Our favorite toppings continue to be mozzarella, simple and delicious; smoked sausage and onions; caned tuna, corn and onions. All of these sit upon a layer of fresh tomatoe and are finished with oregano and olive oil as soon as they come out of the oven.

In the early 2000s, when my father was teaching my sons how to make the best pizza dough, we decided to write the recipe down. In honor of my mother, we called the recipe Pizza da Vovó, which means, Grandma’s Pizza. I think this moment was the first time the recipe was written down! Although we now have the recipe, we never made pizza without my parents around. 

I had my first experience baking pizza alone in New York, far from my parents, far from home, and far from my country. I did it to take the pictures that you see here. My first attempt was frustrating. The dough was too soft. I called my father, who did not answer the phone. I didn’t have much time because the yeast was working fast. I was nervous. It was my sister-in-law who saved me with a simple piece of advice. “Follow your instinct,” she said, “add flour and try to remember how you felt the dough in your hands when you used to make it with your parents.”  

I recovered my self-confidence, but it did not work very well. After baking, the dough was too harsh. When I finally got to talk to my father he said the same: “follow your feelings and add the flour slowly, you will know when it is good.” 

The second time, the recipe worked and I could make the recipe adjustments needed to give you the correct quantities.
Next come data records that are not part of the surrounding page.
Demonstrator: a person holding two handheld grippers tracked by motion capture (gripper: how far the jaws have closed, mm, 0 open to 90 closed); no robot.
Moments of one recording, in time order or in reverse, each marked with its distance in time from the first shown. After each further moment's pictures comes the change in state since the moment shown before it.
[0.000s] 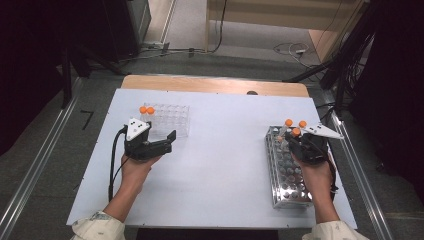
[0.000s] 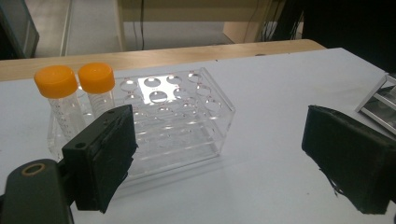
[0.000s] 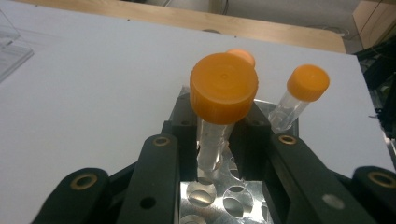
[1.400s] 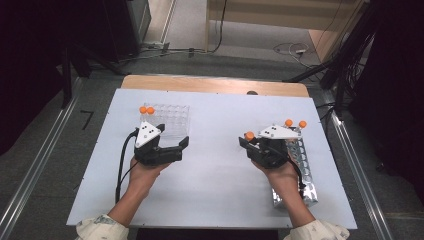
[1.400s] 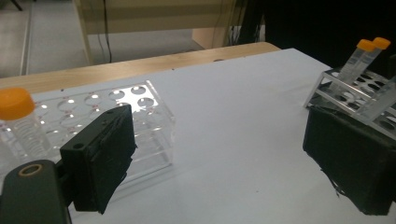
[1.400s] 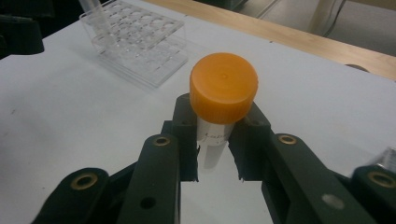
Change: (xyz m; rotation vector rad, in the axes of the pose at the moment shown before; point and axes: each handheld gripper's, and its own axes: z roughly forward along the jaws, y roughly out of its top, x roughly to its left) left arm -0.035 0.003 -0.006 -0.027 -0.137 0.070; right arm 0.110 0.018 -0.003 -0.007 0.337 -0.166
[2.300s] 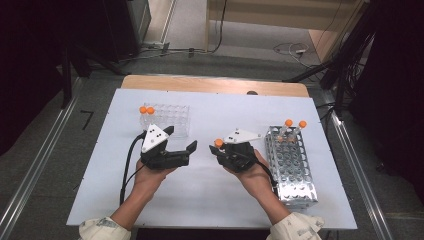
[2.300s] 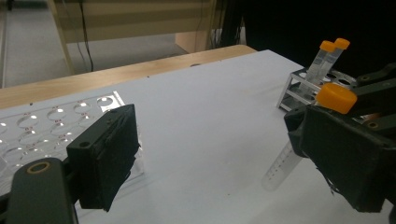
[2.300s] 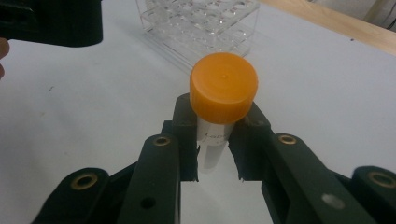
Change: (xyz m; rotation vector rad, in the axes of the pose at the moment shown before) left arm -0.018 0.003 -0.001 -0.010 -0.058 0.032; right arm 0.049 0.003 0.048 0.064 0.109 -0.105
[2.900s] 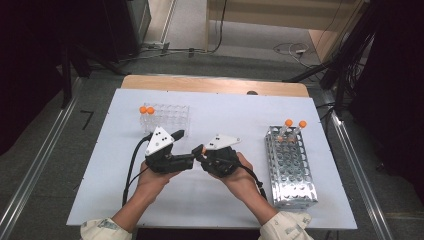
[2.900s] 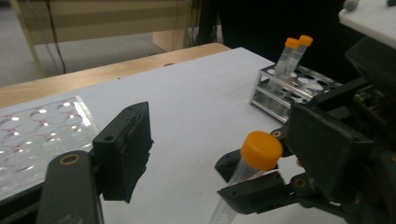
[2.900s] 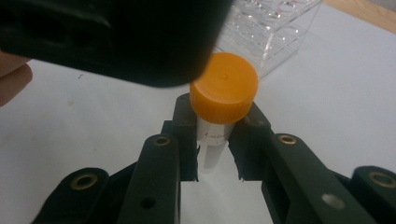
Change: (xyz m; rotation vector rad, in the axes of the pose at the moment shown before) left arm -0.014 0.002 0.000 0.009 -0.109 0.026; right arm 0.030 0.002 0.024 0.033 0.068 -0.070
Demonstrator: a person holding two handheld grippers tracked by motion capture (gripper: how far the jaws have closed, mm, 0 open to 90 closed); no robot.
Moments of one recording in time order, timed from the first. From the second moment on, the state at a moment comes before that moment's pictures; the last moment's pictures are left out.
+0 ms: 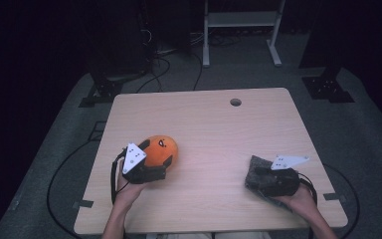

Now that this recipe has been tested and approved, it can go on to nourish future generations.

 

Grandma’s Pizza

(translated from Portuguese by the author)

1-kilo (2.2 lbs) all-purpose flour
100 grams fresh yeast
200 ml vegetable oil
1 Tablespoon sugar
1 Tablespoon salt
500 ml water

Step 1. Crumble the fresh yeast in a big bowl and add sugar. Wait until the yeast dissolves and then add water, salt and oil. Mix the ingredients well and add the flour little by little.  Mix until the dough is smooth and unglued from the bowl

Step 2. Sprinkle a work surface with flour. Reshape the dough into seven balls of the same size and put them on a lightly floured surface. Cover the dough and let it rest about 30 minutes. Meanwhile, put six to eight (it depends on the size) ripe tomatoes in a blender, process quickly and rest in the refrigerator. 

Step 3. Heat the oven to 400 degrees. Press one dough ball at a time on the work surface with your hands, adding flour as needed to roll the dough until it is as thin as you want.** Fold the flat dough in a half and transfer to the baking sheet.  Unfold the dough and press down around the edges. Transfer the processed tomatoes into a colander with a plate underneath so it does not retain water. Sprinkle salt to taste, mix and spread a thin layer of tomato over the dough. Bake for about 5 minutes. The idea is to make a pre-baked dough.  It will be ready when the lower part is baked and light in color. The pre-baked dough can be used immediately, refrigerated for a week, or frozen for up to six months.

Step 4. Heat the oven to 350-400 degrees. Spread your favorite pizza toppings on the pre-baked dough and bake for an additional 10 minutes. 

** If you want to make mini-pizzas, divide the ball into four parts and open each of them by hand doing a small edge. Then follow the same steps listed above.